Pull out every line below that contains the word "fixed".
========================================================================
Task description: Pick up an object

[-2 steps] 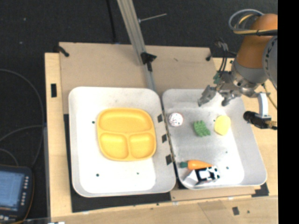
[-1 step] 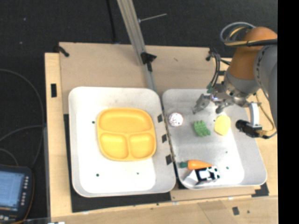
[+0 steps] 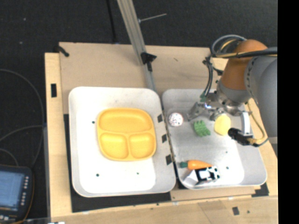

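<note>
Five loose things sit in the right bin [image 3: 254,171], and none of them is off the floor yet, so by my read the pick is not done. Nearest the tool is the green block [image 3: 202,128], lying flat on the white floor near the middle of that bin, and I take it as the likeliest target. Just beside it at three o'clock is the pale yellow piece [image 3: 222,124], pressed up against the arm's hardware. At nine o'clock from the block, well apart, rests the small white ball [image 3: 175,119], close to the bin's left wall. Down at six o'clock, along the near edge, lies the carrot [image 3: 197,164], and touching it just below is the black-and-white item [image 3: 205,174] in the near left corner.

Now the gripper [image 3: 204,107]: it hangs at twelve o'clock from the green block, near it but apart, with a strip of bare floor between them. Whether it is spread or clenched I cannot tell from this slant; the metal there is too tangled to read. Nothing shows held in it.

Further out, the grey arm [image 3: 243,78] with its orange band comes in from three o'clock. The left bin [image 3: 84,171] holds the yellow divided tray [image 3: 126,133], well clear of the action.

So what is left, as I judge it: line up over the block, descend, close, lift.
</note>
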`<control>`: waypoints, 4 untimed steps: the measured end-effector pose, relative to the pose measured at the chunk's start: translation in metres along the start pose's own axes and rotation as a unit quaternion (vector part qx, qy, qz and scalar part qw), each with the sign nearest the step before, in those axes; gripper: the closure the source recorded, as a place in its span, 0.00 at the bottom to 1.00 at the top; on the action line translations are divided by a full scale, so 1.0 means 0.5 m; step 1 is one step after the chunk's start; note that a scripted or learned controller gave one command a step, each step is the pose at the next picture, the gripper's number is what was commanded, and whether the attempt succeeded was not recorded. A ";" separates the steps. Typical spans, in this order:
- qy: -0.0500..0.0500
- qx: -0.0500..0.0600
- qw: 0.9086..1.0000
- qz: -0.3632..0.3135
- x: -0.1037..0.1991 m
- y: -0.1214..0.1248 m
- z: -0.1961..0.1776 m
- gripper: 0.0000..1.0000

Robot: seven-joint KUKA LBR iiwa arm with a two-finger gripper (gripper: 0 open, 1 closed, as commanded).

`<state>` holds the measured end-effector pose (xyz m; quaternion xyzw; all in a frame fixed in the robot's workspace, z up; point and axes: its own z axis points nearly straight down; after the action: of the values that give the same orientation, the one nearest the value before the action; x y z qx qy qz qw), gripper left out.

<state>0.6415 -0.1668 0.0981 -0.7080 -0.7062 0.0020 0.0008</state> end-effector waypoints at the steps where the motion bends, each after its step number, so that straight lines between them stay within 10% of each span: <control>1: -0.001 -0.004 1.000 0.001 -0.003 0.004 -0.029 1.00; 4: 0.000 -0.004 1.000 0.000 -0.012 0.001 -0.252 1.00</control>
<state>0.6423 -0.1729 0.2243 -0.7081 -0.7061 -0.0009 -0.0016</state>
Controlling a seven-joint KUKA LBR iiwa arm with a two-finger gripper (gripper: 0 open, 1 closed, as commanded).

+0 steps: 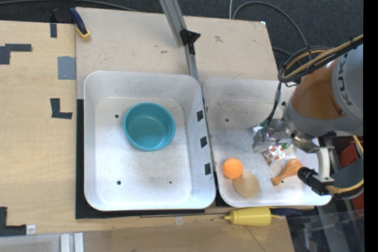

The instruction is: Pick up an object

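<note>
Yellow bottle lies at the bench's front edge. We lower our gripper into the right bin; we can't tell its grip. Just beside it sit a crinkly wrapper, a smooth orange ball and a tan disc. Next, we pinch one.

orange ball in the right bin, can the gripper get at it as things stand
Probably yes. The orange ball lies uncovered on the floor of the right bin, with the gripper low in the same bin. A tan disc sits close beside it and may crowd a finger.
</note>
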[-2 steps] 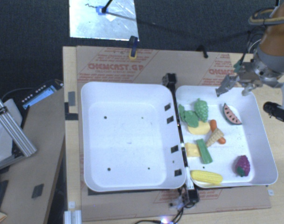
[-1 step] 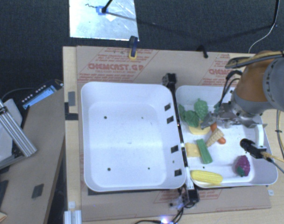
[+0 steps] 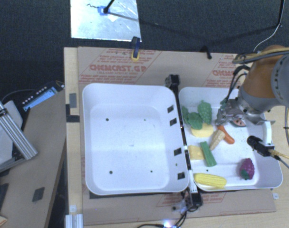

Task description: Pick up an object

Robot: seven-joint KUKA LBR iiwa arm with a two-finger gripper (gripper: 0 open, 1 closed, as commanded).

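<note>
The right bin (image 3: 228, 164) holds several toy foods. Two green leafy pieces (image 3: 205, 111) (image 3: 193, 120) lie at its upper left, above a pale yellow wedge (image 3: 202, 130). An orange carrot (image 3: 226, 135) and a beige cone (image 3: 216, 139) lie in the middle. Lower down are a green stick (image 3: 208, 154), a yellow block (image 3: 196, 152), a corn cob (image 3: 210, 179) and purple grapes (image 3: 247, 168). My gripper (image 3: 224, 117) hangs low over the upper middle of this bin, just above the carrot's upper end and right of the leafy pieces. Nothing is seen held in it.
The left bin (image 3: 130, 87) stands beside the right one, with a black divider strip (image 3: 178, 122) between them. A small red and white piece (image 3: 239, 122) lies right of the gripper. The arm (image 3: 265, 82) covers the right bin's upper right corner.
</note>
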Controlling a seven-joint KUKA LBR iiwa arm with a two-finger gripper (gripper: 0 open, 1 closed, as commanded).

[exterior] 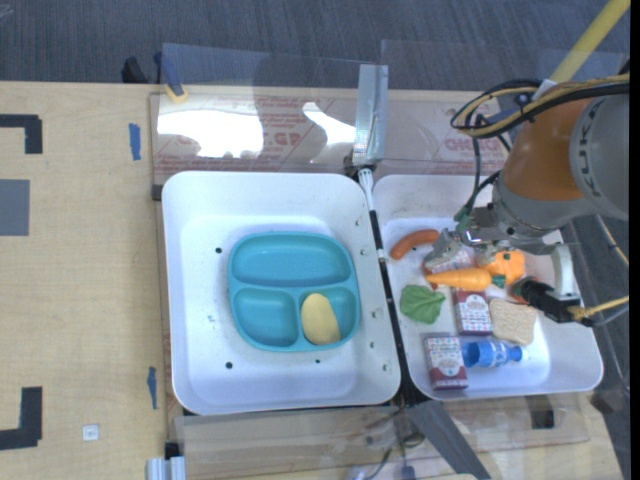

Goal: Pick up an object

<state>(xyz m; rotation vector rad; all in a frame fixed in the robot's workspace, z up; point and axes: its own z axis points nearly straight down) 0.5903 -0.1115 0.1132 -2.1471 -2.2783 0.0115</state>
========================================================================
§ WRITTEN REPLY:
`<state>` holds the measured end-effector pose (xyz m; quaternion xyzw; all in a frame fixed in the robot's workspace, z up; point and axes: its own z axis points nearly straight down; after the action: of the values that give the same orientation, the one nearest the value before the action; x y z qx qy qz qw), gripper left out.
<state>(xyz m; rotation vector rad; all in a frame fixed in the robot's workspace, z up; point and axes: its own z axis points nearly straight down) 0.5903 -0.1115 0.1132 -2.1471 -2.2783 0.0115</state>

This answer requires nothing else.